→ **Aim of the task**: All lines from the one containing "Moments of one" through the final line of the material below must appear exactly as they are, with nothing else.
Data section START
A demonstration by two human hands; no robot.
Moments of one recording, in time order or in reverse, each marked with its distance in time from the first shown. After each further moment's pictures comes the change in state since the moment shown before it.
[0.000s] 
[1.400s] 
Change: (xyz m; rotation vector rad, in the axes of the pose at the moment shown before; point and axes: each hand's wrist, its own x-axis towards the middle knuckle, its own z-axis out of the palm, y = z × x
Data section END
→ **Result of the exercise**:
Moments of one recording, in time order or in reverse, each marked with its distance in time from the first shown. After each further moment's pictures comes the change in state since the moment shown before it.
[0.000s] 
[1.400s] 
Change: (xyz m; rotation vector rad, in the axes of the pose at the moment shown before; point and axes: each hand's wrist, its own x-axis towards the middle knuckle, its own z-axis out of the palm, y = z × x

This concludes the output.